Richie Benaud took similar joy in extolling “Dennis Keith Lillee” – who shares his K with Shane Keith Warne – and their shared initial is also maximised by John Kenneth Lever, who could not have foreseen how the JK by which he became known would later be compromised by lamentable music and even worse fashion.

Another known by his initials is Abraham Benjamin de Villiers, the simplicity of the AB reflecting the easy quality of his ludicrous brilliance. ABdeV – what a lovely little rhyme that is – captained South Africa, as did Wessel Johannes “Hansie” Cronje, one of many players known by names that are not their first. Others include Luteru Ross Poutoa Lote Taylor, Denagamage Proboth Mahela de Silva Jayawardene, Warnakulasuriya Patabendige Ushantha Joseph Chaminda Vaas, Clairemont Christopher Lewis, Balfour Patrick Patterson and Cuthbert Gordon Greenidge.

These examples not only assert cricket’s cultural richness but emphasise the horrors that spread its message – Clairemont, Balfour and Cuthbert seem to reflect empire, of colonies taking what they were left and trying to do the best with it – likewise various of their contemporaries and antecedents.

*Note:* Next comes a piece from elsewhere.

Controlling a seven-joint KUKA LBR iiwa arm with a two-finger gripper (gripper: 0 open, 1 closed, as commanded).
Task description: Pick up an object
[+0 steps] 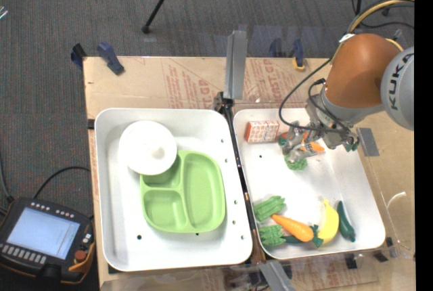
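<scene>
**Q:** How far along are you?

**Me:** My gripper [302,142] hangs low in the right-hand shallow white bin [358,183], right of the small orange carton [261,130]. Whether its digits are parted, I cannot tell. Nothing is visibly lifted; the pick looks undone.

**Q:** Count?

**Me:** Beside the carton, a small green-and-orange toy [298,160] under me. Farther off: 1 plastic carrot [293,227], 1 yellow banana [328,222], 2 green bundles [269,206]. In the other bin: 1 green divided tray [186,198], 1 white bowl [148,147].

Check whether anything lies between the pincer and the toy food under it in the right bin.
Nothing visible does. The pincer sits directly over a small green and orange toy piece near the right bin's far edge. The small carton lies off to its side, apart from it.
</scene>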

First, the world was wowed by Frank Mortimer Maglinne Worrell, Clyde Leopold Walcott and Everton DeCourcy Weekes, their deeds chronicled by Cyril Lionel Robert James, then by Clive Hubert Lloyd, Anderson Montgomery Everton Worrell Roberts, Isaac Vivian Alexander Richards, Malcolm Denzil Marshall, Sylvester Theophilus Clarke, Curtly Elconn Lynwall Ambrose and Carl Llewelyn Hooper – brilliantmen whose every aspect resounds with righteousness, justice and power.

But even in that context, Garfield St Aubrun Sobers stands alone, his unique name full of gorgeous sibilance, alliteration and evocation, fully in keeping with a player who bowled in three different styles, was the first to hit six sixes in an over and who, as a boy, removed the extra finger he had on each hand “with the aid of a catgut and a sharp knife”. As far as the Spin understands, none of these achievements has ever been accomplished by any plain old Joe Bloggs.